We shrunk our Javascript monorepo git size

Git delta/compression issue & fixes

  • Discussion centers on Git grouping files for delta compression using a hash of the last 16 bytes of the path, not just filename.
  • In large JS monorepos with many similarly named paths (e.g., numerous .../CHANGELOG.*), different files collide into the same hash bucket.
  • This leads Git to compute deltas between unrelated files, blowing up pack size when those files are large and frequently changed.
  • New options in a Microsoft Git fork (--full-name-hash, later superseded by a path-walk API / --path-walk) address this by using full paths and better grouping.
  • Commenters emphasize that simply increasing window size is a workaround with huge memory cost; proper path-based grouping is the real fix.

Effects on other repos & local optimization

  • Users report large real-world gains running aggressive git repack with bigger windows and/or path-walk, shrinking multi‑GB repos by more than half.
  • Concern raised that GitHub and other hosts may not run such heavy repacks routinely, so remote clones can remain inflated even if local clones are optimized.
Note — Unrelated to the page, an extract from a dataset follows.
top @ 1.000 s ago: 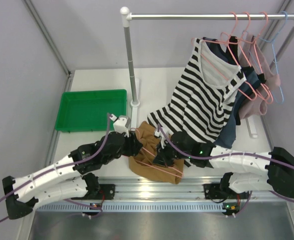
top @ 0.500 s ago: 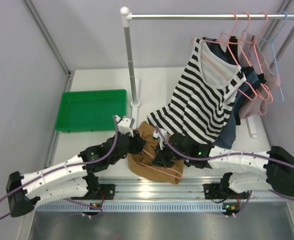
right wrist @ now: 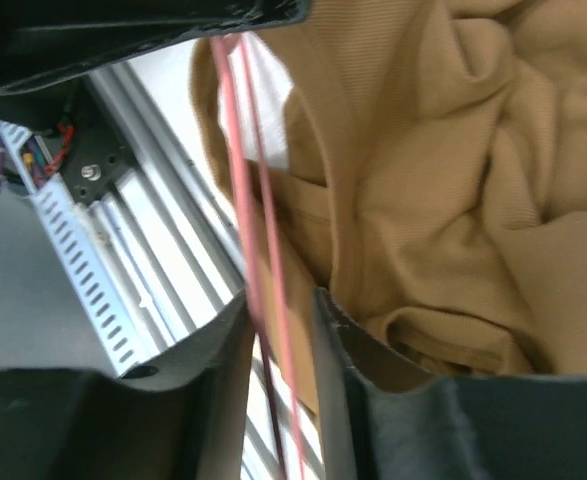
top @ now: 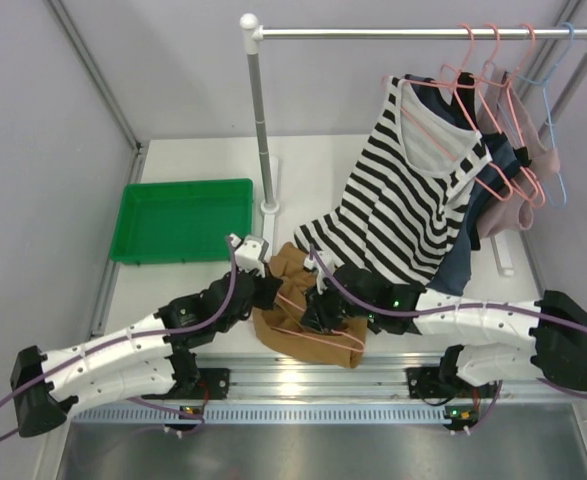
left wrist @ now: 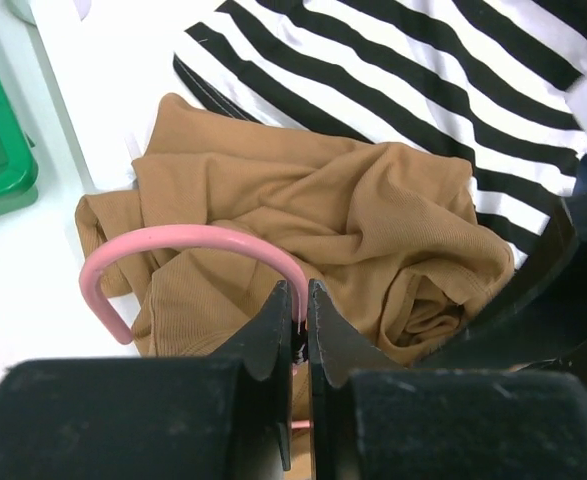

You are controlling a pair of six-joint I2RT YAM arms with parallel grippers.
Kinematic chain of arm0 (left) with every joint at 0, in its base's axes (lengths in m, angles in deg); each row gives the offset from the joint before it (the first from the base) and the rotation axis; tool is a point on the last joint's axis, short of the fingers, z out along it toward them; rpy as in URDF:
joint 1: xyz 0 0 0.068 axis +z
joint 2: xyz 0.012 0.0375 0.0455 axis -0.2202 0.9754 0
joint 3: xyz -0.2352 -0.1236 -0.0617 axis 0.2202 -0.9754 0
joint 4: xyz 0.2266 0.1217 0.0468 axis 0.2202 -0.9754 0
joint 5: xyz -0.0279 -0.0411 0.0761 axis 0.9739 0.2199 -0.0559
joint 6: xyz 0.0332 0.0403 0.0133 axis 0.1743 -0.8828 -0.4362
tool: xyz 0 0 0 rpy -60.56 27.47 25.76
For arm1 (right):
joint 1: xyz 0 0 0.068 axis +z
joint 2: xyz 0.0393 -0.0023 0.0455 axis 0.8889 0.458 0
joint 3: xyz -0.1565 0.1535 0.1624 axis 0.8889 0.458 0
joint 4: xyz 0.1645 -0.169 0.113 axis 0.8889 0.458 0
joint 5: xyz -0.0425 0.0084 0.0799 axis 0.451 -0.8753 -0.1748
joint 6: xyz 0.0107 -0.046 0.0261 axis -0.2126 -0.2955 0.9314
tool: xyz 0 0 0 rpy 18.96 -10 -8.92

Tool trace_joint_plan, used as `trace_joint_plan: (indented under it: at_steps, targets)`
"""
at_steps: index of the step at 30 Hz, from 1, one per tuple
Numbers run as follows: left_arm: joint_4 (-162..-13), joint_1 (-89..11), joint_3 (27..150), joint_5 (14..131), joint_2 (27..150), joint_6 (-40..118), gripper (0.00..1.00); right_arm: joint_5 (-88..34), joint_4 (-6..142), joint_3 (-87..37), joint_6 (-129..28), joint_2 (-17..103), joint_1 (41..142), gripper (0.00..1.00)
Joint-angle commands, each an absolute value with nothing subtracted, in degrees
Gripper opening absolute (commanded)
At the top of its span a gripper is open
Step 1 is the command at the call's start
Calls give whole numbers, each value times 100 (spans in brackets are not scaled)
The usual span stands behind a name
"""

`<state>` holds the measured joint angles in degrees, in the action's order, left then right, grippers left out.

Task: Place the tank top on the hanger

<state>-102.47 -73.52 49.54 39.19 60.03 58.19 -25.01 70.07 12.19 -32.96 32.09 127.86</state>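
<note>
The tan tank top [top: 295,265] lies crumpled on the table near the front edge, with the pink wire hanger [top: 318,341] across it. In the left wrist view the hanger's hook [left wrist: 173,238] curves over the tank top [left wrist: 373,220], and my left gripper [left wrist: 301,295] is shut on the wire at the hook's base. My left gripper [top: 269,290] sits at the cloth's left edge. My right gripper [top: 318,312] hovers over the middle of the cloth. Its jaws [right wrist: 283,320] stand slightly apart around the hanger wire [right wrist: 235,170], beside the tank top [right wrist: 453,170].
A black-and-white striped top [top: 413,200] hangs from the rack and trails onto the table just behind the tank top. Pink hangers [top: 513,130] and a blue hanger [top: 553,140] hang at the right. The rack pole [top: 261,130] and a green tray [top: 181,220] stand at the left. An aluminium rail [right wrist: 153,270] edges the table.
My left gripper has moved in towards the cloth and closed on the hanger's hook. My right gripper, shut before, has opened a little around the hanger wire.
</note>
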Motion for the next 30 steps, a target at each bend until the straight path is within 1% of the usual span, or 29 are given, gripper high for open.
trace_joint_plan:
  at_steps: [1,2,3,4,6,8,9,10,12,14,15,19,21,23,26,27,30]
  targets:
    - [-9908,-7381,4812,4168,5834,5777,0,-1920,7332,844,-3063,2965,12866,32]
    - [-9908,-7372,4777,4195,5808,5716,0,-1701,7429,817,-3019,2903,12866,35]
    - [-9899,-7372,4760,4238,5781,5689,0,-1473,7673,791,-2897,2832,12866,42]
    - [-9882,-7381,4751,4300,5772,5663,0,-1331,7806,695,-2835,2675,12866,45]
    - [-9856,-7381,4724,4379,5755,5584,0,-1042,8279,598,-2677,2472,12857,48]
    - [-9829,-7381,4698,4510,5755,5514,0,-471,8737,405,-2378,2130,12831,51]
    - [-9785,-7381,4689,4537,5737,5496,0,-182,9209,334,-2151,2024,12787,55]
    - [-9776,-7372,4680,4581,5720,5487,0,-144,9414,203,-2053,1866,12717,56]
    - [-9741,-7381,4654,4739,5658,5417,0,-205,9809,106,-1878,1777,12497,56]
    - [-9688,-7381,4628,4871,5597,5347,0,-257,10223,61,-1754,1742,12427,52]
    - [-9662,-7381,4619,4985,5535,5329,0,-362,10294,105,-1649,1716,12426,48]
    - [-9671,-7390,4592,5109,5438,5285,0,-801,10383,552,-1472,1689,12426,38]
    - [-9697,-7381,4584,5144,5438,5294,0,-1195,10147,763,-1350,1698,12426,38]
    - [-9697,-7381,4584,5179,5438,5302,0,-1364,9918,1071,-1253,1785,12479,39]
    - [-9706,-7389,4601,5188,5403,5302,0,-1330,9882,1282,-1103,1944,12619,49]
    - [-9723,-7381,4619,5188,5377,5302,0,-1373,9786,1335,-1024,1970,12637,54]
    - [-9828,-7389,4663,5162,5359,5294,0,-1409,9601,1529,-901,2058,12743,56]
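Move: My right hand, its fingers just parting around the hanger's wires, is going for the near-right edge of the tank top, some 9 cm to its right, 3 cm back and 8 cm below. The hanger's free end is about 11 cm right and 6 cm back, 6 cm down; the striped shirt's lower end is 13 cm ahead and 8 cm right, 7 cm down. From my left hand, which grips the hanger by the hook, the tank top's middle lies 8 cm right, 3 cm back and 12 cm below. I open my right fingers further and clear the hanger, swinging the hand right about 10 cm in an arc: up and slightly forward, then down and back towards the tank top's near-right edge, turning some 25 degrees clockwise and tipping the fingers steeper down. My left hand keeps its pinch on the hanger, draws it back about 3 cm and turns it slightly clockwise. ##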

Git history cleanup & binaries

  • Thread briefly revisits classic advice for large blobs: remove binary history with tools like filter-branch, BFG, or git-filter-repo, and use Git LFS for binaries.
  • Distinction made between single large binaries (less harmful) and small but frequently changing binaries (much worse for repo size).

Monorepos vs many repos

  • Some argue this is an avoidable, self‑inflicted monorepo problem (thousands of packages in one repo).
  • Others counter that multiple repos introduce painful cross‑repo versioning and atomic-change issues; tooling complexity is the lesser evil.
  • Examples from large organizations are cited on both sides, with no clear consensus.

Azure DevOps, Teams, and internal tooling

  • Surprise that Azure DevOps is heavily used internally; several detailed complaints about its UX, reliability, security limitations, and slower feature development vs GitHub.
  • Mixed views on Office web apps and Teams: some praise complex cross‑platform collaboration; others report severe bugs, performance issues, and configuration fragility.

Network, “Europe” remark & cloning

  • The “folks in Europe can’t clone” line sparks debate.
  • Many note European consumer connections are often very fast; problems are more about transatlantic latency, flaky VPN/corporate networks, or packet loss than raw bandwidth.
  • Some personal anecdotes describe huge repos timing out over high-latency or unreliable links.

Article style, wording, and tone

  • Several readers find the gifs and “color” distracting and wish for a clearer technical explanation.
  • Others help reconstruct and clarify the technical details via linked PRs and cover letters.
  • Thread includes side discussions and jokes about the title wording (“shrank/shrunk/shrunken/shrunked”) and other lighthearted quips.